SUPPLIED MATERIAL
------------------------------
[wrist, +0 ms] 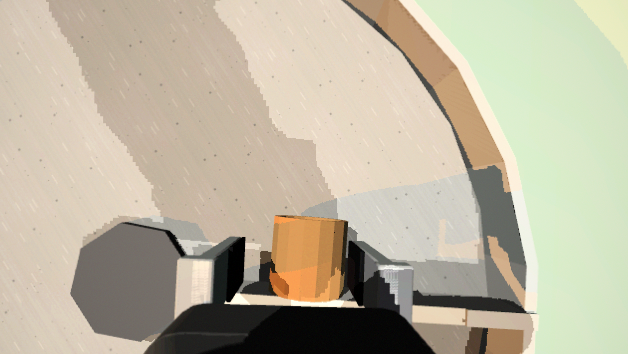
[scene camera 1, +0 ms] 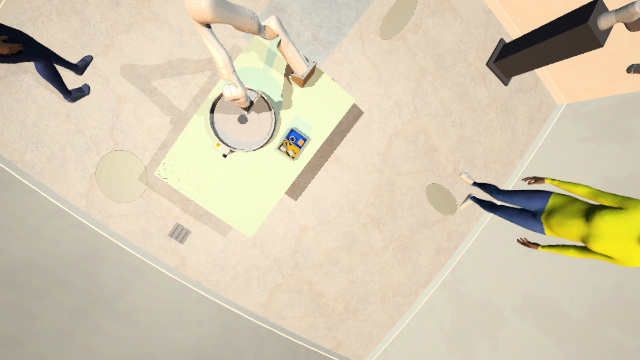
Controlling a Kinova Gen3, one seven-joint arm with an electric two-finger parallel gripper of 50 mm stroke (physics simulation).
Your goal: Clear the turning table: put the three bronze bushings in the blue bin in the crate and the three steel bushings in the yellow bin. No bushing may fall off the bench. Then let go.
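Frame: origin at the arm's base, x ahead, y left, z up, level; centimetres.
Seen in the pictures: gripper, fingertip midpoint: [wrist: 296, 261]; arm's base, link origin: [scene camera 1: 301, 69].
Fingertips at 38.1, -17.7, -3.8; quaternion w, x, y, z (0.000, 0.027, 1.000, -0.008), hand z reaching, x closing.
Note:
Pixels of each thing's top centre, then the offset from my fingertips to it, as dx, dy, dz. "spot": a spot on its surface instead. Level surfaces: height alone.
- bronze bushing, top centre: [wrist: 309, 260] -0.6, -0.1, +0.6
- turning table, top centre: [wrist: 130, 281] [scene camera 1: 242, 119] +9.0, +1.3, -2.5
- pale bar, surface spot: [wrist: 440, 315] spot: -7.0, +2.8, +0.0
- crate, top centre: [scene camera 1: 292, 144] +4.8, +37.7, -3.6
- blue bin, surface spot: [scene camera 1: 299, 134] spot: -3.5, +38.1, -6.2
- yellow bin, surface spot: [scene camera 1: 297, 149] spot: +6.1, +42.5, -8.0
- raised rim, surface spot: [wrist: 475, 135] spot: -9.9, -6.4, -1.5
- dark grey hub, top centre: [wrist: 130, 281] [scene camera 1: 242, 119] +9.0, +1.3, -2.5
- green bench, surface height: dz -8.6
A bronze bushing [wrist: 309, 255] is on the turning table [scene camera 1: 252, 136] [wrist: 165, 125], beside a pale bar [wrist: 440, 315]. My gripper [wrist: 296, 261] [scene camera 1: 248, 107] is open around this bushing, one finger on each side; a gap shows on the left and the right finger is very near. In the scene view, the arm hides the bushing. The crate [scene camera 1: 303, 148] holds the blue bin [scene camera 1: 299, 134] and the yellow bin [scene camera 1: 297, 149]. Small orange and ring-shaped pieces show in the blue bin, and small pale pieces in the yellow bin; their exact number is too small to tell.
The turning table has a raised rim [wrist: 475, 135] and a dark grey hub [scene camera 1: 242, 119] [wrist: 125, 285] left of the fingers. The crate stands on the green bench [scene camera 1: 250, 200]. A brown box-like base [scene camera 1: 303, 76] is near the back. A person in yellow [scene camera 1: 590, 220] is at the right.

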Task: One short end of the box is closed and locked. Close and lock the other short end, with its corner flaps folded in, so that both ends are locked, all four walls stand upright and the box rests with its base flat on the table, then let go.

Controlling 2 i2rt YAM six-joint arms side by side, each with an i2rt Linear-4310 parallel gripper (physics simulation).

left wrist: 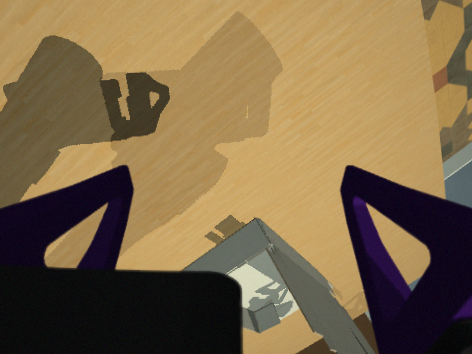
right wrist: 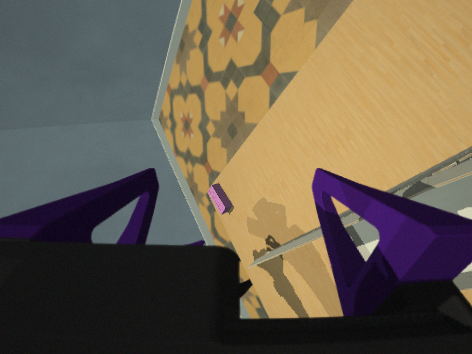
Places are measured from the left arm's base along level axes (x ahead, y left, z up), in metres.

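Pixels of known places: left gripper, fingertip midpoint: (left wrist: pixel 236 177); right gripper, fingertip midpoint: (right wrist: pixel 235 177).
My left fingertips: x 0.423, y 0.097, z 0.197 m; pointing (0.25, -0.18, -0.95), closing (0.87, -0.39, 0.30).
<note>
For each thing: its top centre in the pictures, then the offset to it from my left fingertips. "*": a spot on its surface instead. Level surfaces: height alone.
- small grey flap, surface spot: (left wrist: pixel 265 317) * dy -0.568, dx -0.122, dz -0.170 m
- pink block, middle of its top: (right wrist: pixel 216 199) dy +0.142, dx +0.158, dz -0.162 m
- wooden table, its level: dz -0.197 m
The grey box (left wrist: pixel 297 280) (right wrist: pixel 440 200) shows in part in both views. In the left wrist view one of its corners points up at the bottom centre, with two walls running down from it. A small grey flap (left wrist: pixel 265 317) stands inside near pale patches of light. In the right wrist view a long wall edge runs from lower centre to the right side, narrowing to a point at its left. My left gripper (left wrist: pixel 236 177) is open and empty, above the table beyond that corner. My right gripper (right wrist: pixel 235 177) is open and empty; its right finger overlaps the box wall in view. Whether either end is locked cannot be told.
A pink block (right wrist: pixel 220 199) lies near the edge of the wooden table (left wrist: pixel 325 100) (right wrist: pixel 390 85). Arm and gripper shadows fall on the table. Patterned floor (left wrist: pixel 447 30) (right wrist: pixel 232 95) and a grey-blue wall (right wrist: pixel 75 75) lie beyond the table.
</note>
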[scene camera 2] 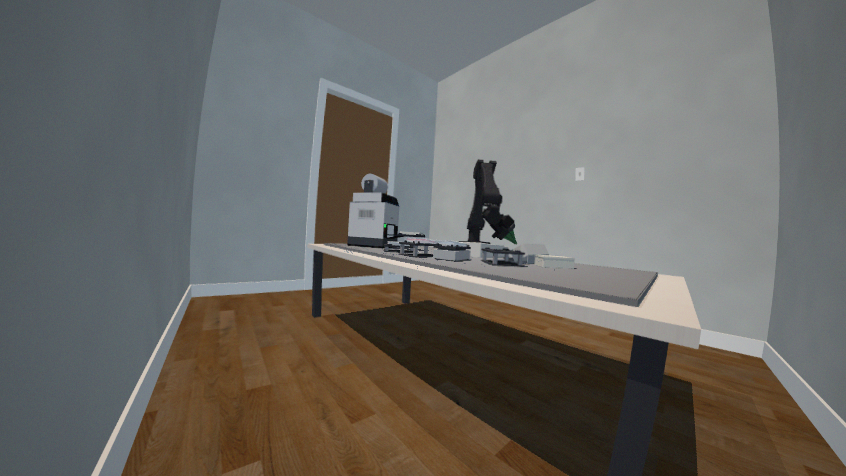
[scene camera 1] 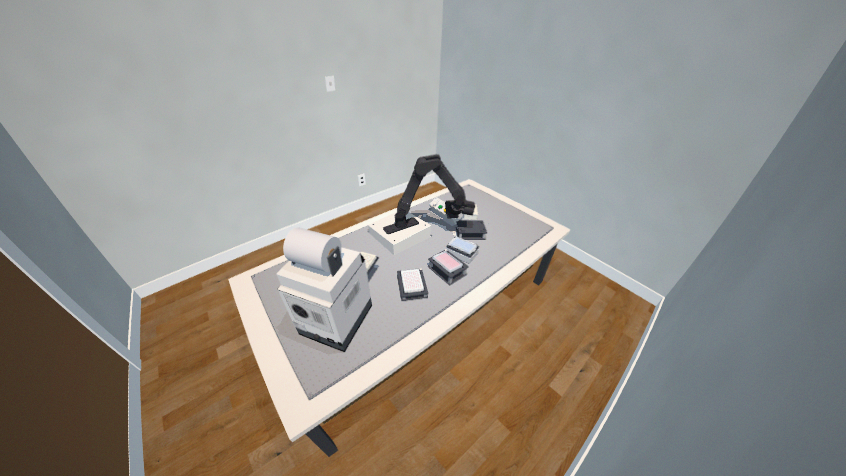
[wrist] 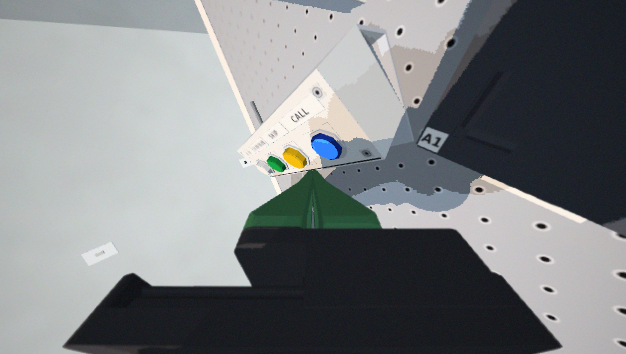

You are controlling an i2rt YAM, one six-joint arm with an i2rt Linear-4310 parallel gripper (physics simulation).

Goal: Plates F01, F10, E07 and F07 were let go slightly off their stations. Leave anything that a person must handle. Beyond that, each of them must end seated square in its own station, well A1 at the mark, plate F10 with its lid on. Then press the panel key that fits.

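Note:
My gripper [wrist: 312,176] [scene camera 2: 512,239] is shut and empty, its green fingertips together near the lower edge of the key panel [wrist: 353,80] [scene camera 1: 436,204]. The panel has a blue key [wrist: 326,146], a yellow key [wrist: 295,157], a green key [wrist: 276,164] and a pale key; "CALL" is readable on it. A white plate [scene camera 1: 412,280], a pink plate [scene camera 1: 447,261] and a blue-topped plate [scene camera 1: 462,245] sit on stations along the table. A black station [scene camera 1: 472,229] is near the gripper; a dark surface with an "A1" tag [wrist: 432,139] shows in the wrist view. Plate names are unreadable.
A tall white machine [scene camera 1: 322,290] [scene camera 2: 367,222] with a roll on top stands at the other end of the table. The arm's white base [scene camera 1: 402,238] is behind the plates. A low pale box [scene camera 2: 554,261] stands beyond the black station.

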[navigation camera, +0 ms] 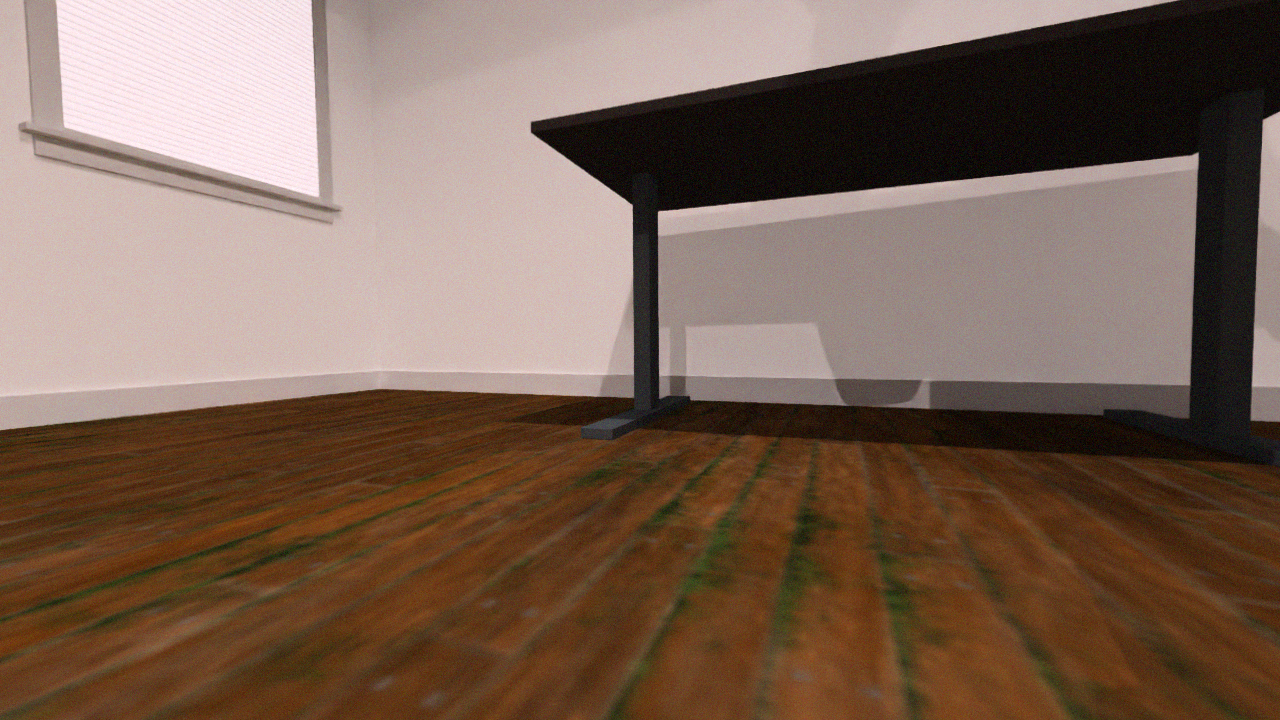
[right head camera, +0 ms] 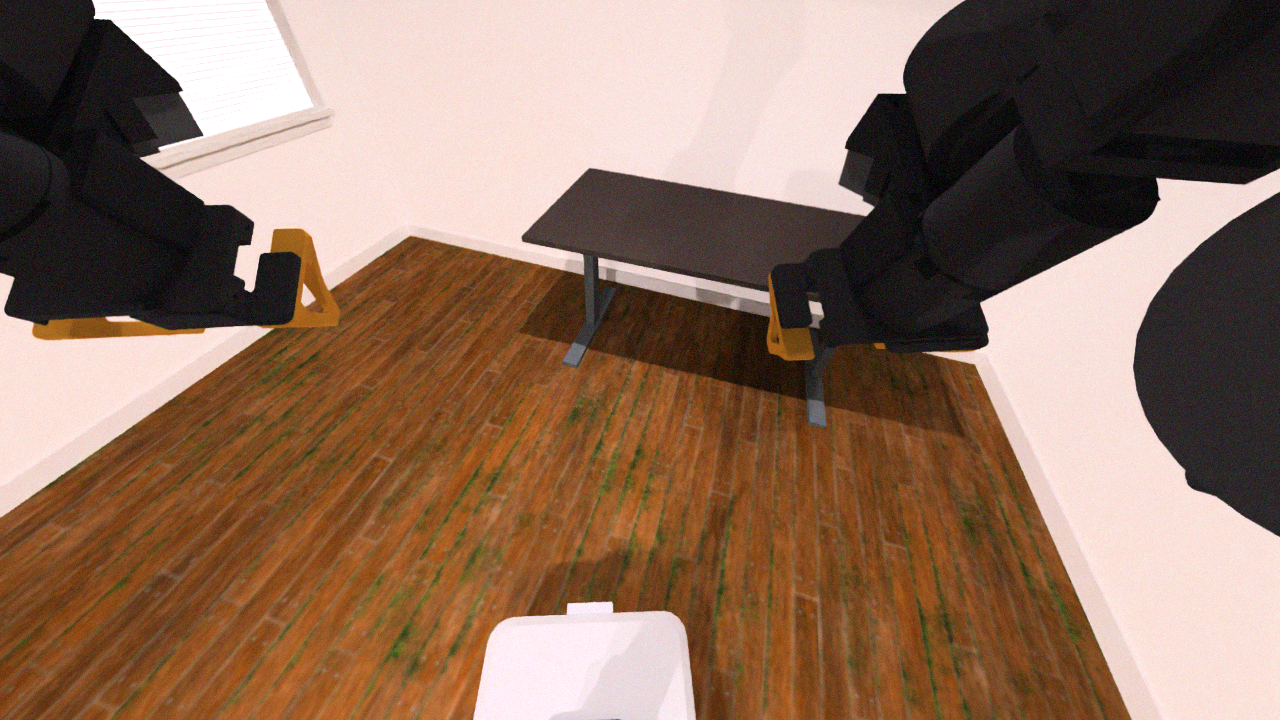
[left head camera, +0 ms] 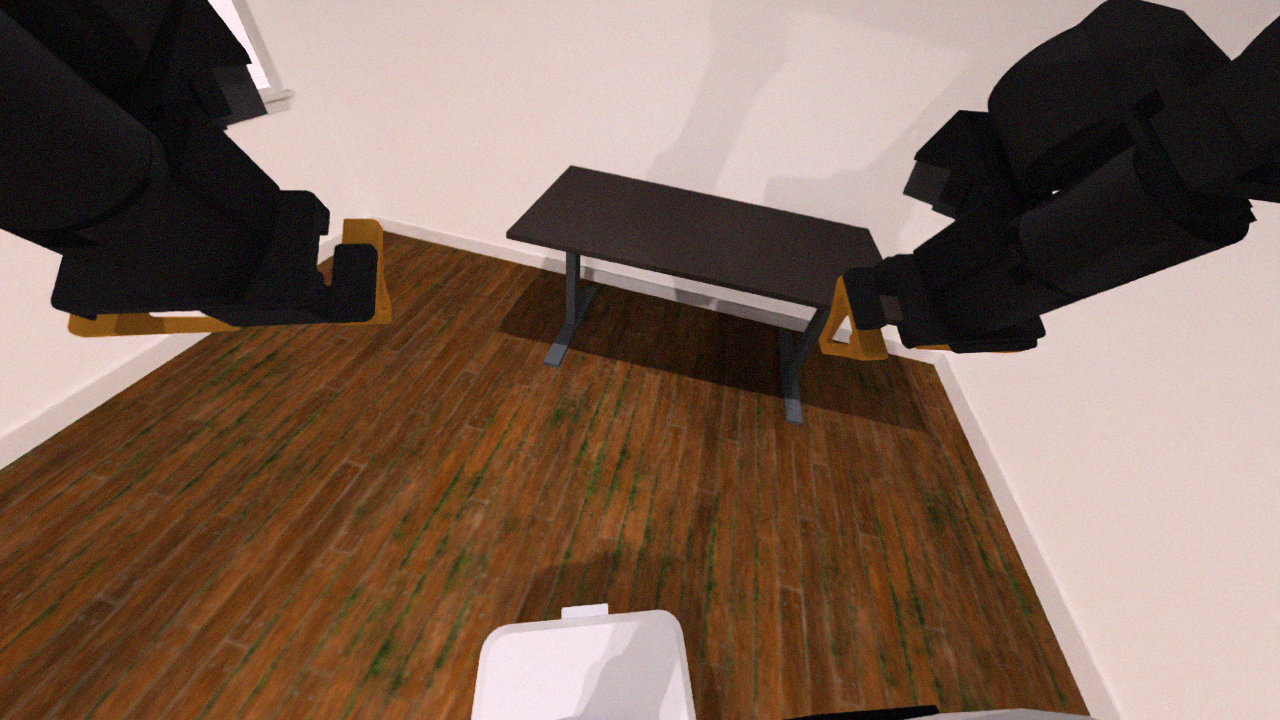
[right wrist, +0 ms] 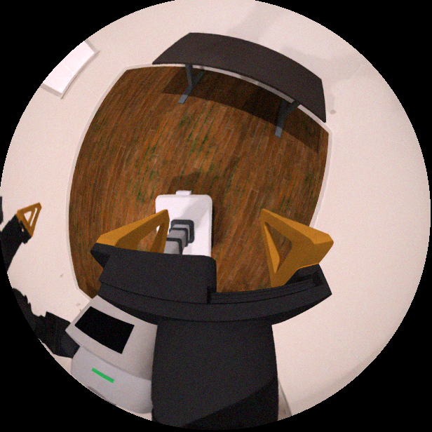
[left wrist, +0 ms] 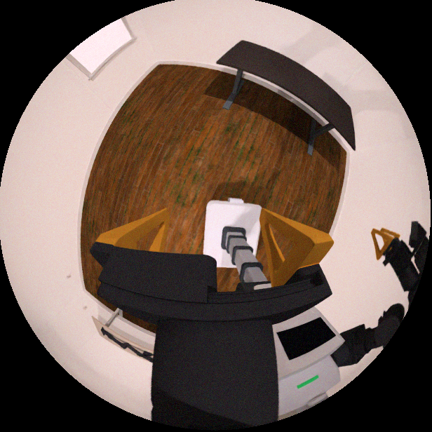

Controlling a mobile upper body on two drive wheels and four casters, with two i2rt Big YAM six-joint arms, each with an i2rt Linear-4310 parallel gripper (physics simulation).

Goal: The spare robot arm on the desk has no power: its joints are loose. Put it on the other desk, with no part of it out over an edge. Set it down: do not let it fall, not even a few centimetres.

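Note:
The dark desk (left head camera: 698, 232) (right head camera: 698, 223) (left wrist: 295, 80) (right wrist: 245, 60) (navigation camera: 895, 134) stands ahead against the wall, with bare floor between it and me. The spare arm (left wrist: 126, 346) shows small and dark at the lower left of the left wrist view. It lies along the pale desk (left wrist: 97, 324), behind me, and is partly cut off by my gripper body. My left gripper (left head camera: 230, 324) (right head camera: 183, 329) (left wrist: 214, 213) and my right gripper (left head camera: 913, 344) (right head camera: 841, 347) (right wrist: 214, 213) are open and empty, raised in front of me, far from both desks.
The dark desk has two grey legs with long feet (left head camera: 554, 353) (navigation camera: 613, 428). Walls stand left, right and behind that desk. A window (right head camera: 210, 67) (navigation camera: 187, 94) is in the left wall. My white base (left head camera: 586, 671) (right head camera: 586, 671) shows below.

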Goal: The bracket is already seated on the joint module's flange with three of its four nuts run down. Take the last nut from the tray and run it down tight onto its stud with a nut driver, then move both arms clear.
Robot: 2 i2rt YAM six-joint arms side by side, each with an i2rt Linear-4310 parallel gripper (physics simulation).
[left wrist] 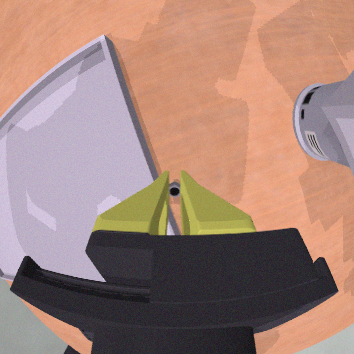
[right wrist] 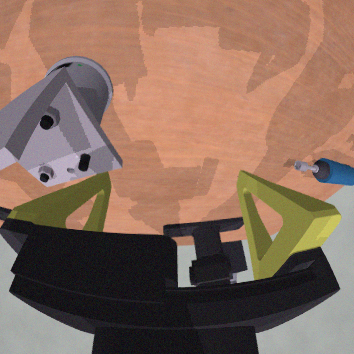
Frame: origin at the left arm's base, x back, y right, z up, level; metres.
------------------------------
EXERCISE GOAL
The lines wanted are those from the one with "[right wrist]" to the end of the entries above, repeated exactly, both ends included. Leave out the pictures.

ANSWER FOR THE TASK
[right wrist] 
Frame: origin at the left arm's base, x back, y right, z up, level; metres.

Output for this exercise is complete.